Clipping In (to the bike pedals) - A Little History, cont. #3


Somewhere along the line I decided I was fit enough to enter one of these mountain climb races. I mean I could get up Gulf Road in Northfield. I came across the Mt. Washington Race and was going to enter but it was already full. I knew nothing about these races.


I just figured they could not much could be worse than Gulf Road.


I have been educated.


Gulf Road is maybe an average of 6% grade for a mile. The steepest section is maybe 10% for 40 yards. Mt. Washington averages 12% for 7.4 miles. Who knew? In retrospect, I am glad they were sold out. Most biking veterans consider Washington one of the most difficult climbs the world has to offer. I did not know that either.
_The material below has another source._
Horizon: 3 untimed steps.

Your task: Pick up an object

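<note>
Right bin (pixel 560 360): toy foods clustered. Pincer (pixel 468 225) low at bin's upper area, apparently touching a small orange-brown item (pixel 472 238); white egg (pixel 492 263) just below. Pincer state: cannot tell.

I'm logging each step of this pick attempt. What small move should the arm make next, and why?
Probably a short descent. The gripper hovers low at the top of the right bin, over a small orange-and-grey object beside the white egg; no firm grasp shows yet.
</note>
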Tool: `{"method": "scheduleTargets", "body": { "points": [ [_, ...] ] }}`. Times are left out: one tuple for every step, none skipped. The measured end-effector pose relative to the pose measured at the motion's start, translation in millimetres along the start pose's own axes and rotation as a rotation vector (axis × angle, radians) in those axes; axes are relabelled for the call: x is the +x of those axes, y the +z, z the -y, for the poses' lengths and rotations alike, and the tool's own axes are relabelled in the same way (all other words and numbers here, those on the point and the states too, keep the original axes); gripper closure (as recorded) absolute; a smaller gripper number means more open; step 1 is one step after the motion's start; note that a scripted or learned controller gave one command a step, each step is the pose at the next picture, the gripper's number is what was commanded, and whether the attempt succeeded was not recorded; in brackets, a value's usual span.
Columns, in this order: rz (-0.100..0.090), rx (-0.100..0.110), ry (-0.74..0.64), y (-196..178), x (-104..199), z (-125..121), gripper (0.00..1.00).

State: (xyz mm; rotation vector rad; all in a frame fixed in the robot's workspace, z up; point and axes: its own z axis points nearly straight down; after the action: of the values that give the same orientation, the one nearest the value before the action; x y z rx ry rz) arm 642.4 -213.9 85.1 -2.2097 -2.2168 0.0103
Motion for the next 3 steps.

A year or so later, ignorant as can be, I entered the Washington race. I also entered a bunch of easier races. They were my education. I always came in last or close to it. But I made it. Then I ventured to Mt. Ascutney to train. Ascutney is the same steepness as Washington, but half as long.


I knew then I was in a heap of trouble. I could barely keep the bike from falling I was going so slowly. The grade is so steep I realized there was not a shot in the world I could keep up that kind of effort for an event twice as long. So I talked to a lot of folks far wiser than I am.


I learned about changing gear sizes on a bike (who knew?) I also discovered everyone who does Washington messes around with their gearing. Use hard gears and you can barely turn the pedals and your legs give out. Use too easy gears and your turn your legs like a mad person and you get nowhere. Gotta find the sweet spot.


I made it up Ascutney a few more times – barely, but hope was born. Be open to learning from others. They can be God’s gift to us. I was blessed by them.